● **EXERCISE REQUIREMENTS**:
Make a tally of the lines in the records that include the string "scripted", and give only that number.

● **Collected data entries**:
********

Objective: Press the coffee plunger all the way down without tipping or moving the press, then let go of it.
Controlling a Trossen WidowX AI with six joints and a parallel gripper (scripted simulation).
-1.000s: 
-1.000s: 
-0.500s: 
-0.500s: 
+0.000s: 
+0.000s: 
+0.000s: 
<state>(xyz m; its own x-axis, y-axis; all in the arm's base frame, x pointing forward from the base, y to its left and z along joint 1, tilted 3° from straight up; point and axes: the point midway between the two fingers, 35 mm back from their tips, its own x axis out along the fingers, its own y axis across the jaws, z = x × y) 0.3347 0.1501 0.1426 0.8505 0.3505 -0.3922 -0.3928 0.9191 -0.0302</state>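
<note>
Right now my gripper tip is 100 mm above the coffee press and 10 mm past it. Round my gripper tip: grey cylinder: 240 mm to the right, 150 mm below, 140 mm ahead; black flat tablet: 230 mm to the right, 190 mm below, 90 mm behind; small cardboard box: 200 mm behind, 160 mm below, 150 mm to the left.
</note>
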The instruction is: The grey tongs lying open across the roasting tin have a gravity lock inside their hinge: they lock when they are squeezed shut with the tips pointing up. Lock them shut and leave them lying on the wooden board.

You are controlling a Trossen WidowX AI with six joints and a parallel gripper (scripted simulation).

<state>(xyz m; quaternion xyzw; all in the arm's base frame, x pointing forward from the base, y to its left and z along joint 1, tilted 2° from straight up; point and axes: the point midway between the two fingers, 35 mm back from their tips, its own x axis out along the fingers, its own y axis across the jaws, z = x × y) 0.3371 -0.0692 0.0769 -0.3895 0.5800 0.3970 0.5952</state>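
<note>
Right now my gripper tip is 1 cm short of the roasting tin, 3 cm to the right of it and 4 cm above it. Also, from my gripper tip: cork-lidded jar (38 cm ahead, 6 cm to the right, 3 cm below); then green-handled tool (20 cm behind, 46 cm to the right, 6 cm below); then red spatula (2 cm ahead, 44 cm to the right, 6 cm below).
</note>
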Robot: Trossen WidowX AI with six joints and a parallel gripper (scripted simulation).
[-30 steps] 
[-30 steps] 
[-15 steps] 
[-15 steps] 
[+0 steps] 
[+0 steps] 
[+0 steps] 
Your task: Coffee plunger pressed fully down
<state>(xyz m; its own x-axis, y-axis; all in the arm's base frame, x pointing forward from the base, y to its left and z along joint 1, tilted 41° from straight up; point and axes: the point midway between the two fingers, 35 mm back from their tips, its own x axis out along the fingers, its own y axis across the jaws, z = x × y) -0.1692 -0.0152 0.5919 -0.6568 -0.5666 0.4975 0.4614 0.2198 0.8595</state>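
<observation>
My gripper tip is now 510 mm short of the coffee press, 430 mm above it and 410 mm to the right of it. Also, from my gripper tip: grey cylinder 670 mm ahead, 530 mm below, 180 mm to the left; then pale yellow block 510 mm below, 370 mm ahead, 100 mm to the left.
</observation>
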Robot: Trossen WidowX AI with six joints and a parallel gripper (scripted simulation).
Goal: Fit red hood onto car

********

● **ANSWER SECTION**:
4